• Instructions to follow:
Among the entries below, copy every line that carries the word "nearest".

Source records
>>>
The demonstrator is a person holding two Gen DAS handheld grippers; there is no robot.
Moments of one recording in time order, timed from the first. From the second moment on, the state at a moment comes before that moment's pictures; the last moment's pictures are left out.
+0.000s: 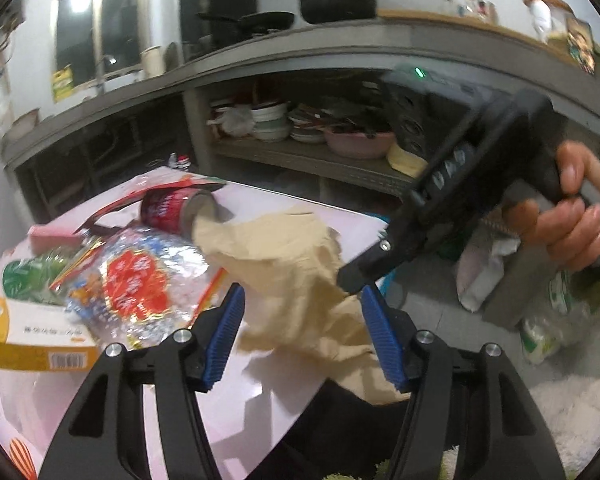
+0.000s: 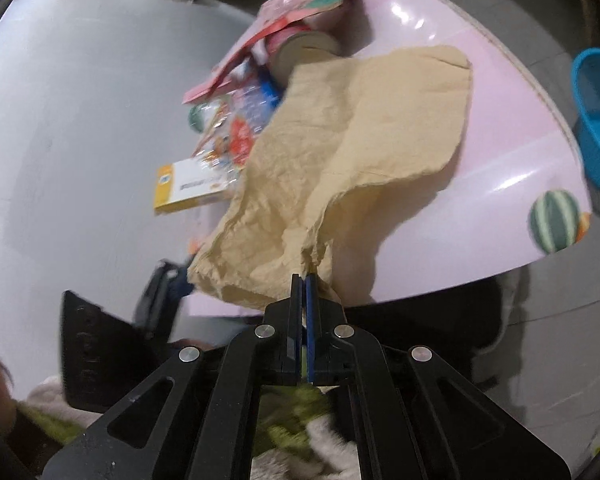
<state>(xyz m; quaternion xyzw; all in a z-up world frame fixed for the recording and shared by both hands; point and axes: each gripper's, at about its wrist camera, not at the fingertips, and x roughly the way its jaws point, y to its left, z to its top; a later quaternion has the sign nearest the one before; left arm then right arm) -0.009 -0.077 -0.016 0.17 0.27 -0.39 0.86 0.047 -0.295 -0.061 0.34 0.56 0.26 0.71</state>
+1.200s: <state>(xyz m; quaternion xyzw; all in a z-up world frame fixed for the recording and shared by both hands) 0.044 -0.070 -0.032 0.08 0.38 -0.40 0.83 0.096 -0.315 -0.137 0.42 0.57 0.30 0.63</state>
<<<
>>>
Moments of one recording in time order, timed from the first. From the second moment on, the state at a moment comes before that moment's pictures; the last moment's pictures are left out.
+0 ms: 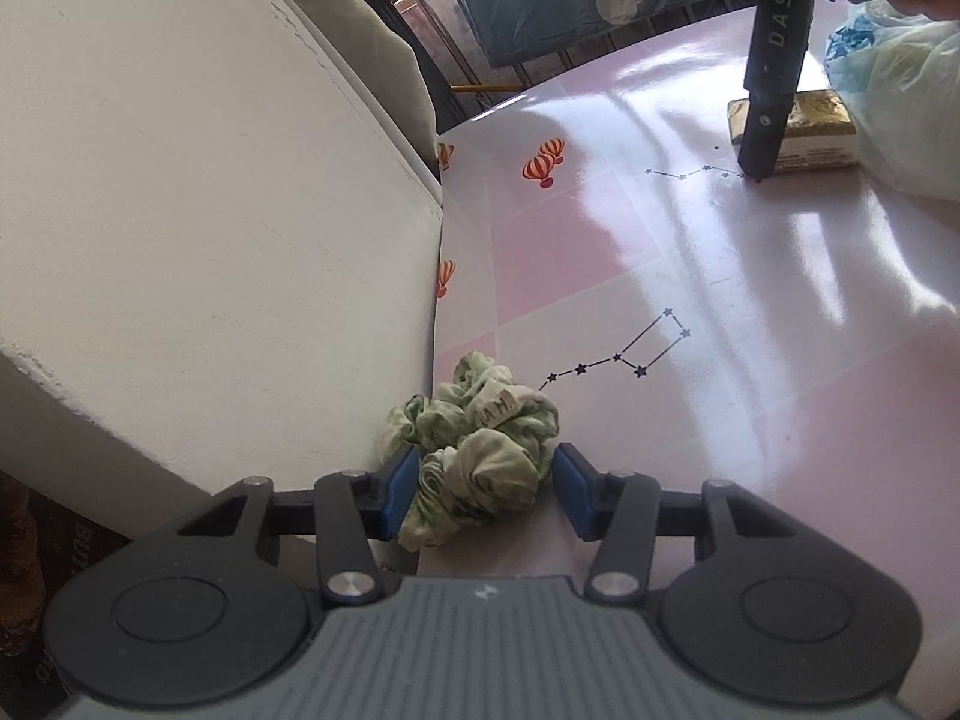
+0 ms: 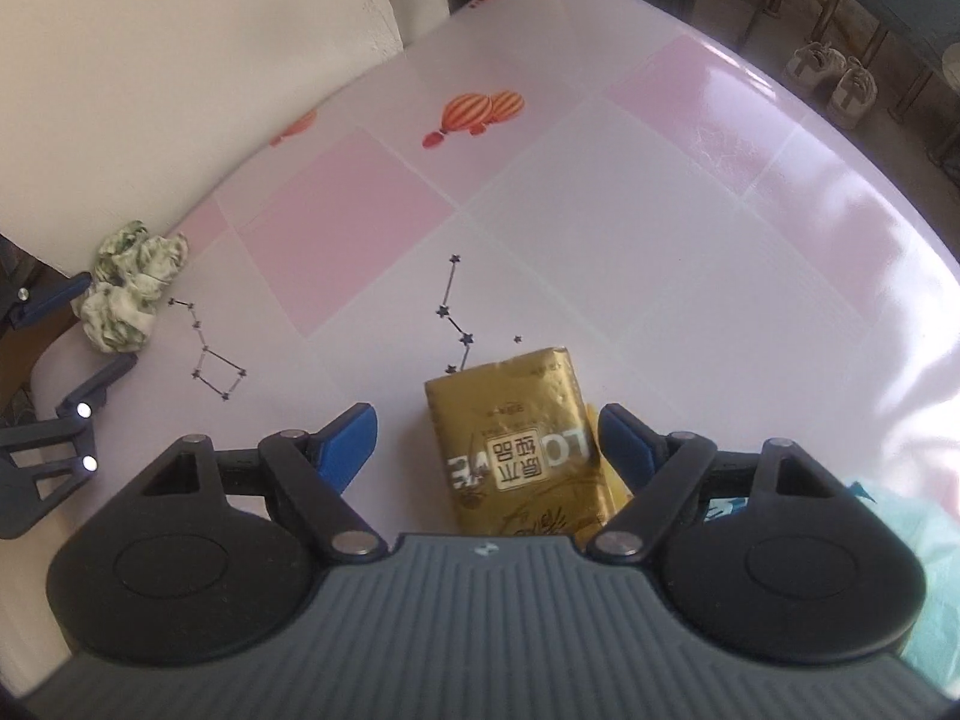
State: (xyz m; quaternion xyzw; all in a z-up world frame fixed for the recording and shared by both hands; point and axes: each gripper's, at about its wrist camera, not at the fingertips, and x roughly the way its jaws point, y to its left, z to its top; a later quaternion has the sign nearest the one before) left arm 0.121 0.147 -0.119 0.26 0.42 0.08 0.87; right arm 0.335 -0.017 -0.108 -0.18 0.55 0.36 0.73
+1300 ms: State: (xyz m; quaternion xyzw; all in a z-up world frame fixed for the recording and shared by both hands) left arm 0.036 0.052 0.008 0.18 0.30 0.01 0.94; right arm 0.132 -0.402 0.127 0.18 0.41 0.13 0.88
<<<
• Result of this task:
<state>(xyz m; quaternion xyzw; all in a z-up world frame fixed for the recording and shared by both hands; point and axes: each gripper's, at about its wrist camera, not at the fingertips, and x roughly the way its jaws point, y to its left, z to its top; a later quaternion has the sign nearest the one before; left arm then right arm) -0.009 -0.077 -0.016 0.17 0.27 -0.39 0.86 0.047 -0.295 -0.061 0.34 0.56 0.26 0.71</state>
State: (xyz m; quaternion xyzw; all in a z-up world frame fixed for the recording and shared by both hands; point and axes: each gripper's, at about its wrist camera, not at the fingertips, and x roughly the way its jaws point, y to its left, z to its top; a later quaternion has the sign nearest the one before) left arm 0.121 0.147 -0.119 0.26 0.42 0.08 0.87; right arm 0.335 -0.017 -0.108 -0.18 0.55 0.36 0.73

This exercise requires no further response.